Venezuelan doctors question the qualifications of the Cubans, charging that Cuban physicians are incompetent, and worse, that “Barrio Adentro is nothing more than indoctrination. Many of them are not even doctors.” Native doctors protest the influx of Cubans into their country, whom they accuse of taking jobs from unemployed Venezuelan doctors and charging too little for their medical services in the Barrio Adentro system.
Yet as soon as the doctors entered the Venezuelan communities and began to practice, the benefits of Barrio Adentro became evident, subduing criticism. In one year, government statistics suggested that eighteen million people, or 70% of the population, had been treated and that 6,000 lives had been saved. Carlos Cordeiro, a physician in Sucre, explains the approach to care in Barrio Adentro as follows: “We do preventive medicine. The idea is that if the people learn to live better, they will not need medicines.” With an interest in the long-term health of their community, doctors assist their patients with family planning and educate the community in hygiene and sanitation. Primary care has immense advantages for the community in the sense that, as one doctor commented, it is “cheaper, because you avoid more complicated health problems.” Barrio Adentro also encourages more comprehensive and personalized healthcare, since the proximity of the clinics to patients’ homes allows physicians to make house calls, checking on sick patients and monitoring the general health of households. Luis Casadiego, a member of the Ali Primera health committee in Montepiedad, says, “Pretty much everyone knows where [the doctors] live, since they stay at people’s homes and give their addresses to patients. They are called on for emergencies quite often in the evenings and on weekends.”

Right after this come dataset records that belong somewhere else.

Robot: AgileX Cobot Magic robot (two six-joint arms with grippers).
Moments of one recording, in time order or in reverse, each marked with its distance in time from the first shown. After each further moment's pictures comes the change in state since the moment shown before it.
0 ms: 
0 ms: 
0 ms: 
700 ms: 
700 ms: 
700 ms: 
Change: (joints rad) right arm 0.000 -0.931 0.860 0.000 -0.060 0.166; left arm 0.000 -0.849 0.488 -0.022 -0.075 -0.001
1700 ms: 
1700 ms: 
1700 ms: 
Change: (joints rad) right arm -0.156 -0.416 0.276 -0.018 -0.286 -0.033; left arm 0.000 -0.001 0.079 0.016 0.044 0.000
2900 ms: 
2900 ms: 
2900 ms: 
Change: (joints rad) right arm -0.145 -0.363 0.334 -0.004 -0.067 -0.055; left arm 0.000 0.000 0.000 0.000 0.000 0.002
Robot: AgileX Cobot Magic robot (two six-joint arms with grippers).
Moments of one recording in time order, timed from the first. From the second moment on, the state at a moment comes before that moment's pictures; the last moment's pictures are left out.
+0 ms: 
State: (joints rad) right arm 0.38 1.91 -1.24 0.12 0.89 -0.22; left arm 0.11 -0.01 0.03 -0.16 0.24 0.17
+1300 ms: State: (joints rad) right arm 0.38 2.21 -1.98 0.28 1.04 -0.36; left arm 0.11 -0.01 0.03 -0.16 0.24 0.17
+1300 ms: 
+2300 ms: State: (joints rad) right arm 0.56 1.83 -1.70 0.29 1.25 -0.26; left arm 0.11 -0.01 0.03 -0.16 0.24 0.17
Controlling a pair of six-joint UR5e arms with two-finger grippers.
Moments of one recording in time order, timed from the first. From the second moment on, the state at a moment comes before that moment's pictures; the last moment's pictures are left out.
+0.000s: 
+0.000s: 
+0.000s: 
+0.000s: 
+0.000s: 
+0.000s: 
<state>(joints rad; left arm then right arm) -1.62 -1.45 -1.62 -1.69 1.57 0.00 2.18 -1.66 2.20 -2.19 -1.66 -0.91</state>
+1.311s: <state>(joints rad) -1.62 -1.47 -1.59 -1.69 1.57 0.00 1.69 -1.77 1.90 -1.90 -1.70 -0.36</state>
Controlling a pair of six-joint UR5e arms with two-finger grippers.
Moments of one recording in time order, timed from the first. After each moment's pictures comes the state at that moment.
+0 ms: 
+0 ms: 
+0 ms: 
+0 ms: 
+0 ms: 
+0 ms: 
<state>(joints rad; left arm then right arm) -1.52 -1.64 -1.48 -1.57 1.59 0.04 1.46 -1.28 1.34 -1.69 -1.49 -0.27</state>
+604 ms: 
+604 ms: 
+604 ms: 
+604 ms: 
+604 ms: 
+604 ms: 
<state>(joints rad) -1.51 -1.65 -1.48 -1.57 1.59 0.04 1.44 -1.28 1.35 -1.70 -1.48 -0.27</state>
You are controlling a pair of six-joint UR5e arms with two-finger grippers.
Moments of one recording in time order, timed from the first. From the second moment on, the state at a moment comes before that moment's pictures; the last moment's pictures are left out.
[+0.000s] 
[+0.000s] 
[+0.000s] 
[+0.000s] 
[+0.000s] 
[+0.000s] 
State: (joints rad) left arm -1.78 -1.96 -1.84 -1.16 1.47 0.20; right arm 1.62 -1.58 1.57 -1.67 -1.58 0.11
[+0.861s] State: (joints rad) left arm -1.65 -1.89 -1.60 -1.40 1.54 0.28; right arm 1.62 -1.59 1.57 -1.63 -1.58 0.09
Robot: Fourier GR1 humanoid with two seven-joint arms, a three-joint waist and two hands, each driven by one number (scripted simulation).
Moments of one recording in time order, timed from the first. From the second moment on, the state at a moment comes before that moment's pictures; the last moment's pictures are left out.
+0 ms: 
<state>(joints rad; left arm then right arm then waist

The success of Barrio Adentro has been appreciated outside of the Venezuelan borders as well. After touring the health missions in October 2003, a representative of the World Health Organization (WHO) praised what he observed: “To us, this program is very important, because it is a type of community medical attention, which results from an effort by society and the authorities to care for all the citizens wherever they are.” Renato Guzmao, a member of the Pan American Health Organization, added that “Barrio Adentro permits the planning of a healthcare system based on the demands of the population, not just on how much they have and how much they can afford.”
Within the serviced neighborhoods, the Barrio Adentro program is so popular that many believe it helped Chávez win the 2004 referendum. Maria Sojo, who hails from Coche, right outside of Caracas, remarked that “Nothing like this ever existed before. We were never taken into consideration. Now we are and we are grateful to our president for what he has done for us.” The once-feared Cuban doctors are now being praised: journalist Stuart Munckton wrote, “The doctors are extremely friendly, warm, and genuinely compassionate. They clearly have real feeling for their patients and have personal investment in them getting better. The doctors treat their patients, not just with respect, but informally as equals.”
Ulada Gastiano, a Cuban doctor who was sent to Valencia, commented that “People in Venezuela at first had their reservations…They had their fears and they didn’t come to us. But after people saw that we did have the knowledge, that they came to us and got what they needed, our relationships have improved and it’s good.” Still, Venezuelan doctors protested in the streets of Caracas in July 2005, carrying signs saying, “No More Cubanization!” One doctor lamented that “Venezuelan doctors are underpaid and many are unemployed,” but others focused on the poor condition of the public hospitals.